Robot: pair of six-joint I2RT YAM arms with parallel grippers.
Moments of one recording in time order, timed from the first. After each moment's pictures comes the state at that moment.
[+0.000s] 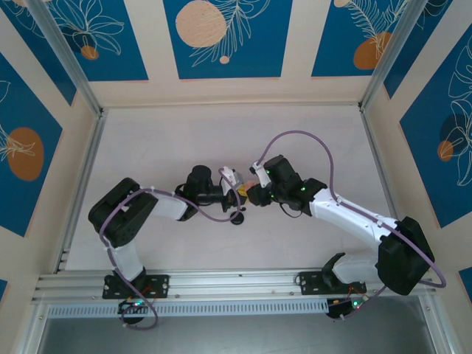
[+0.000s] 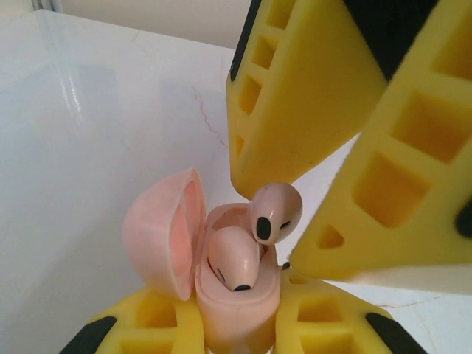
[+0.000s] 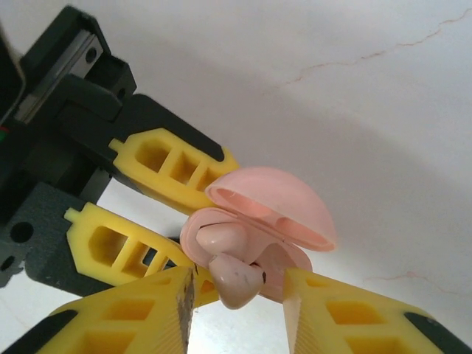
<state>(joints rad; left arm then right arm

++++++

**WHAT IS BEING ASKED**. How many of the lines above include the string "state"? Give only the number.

**TASK RESULT**. 2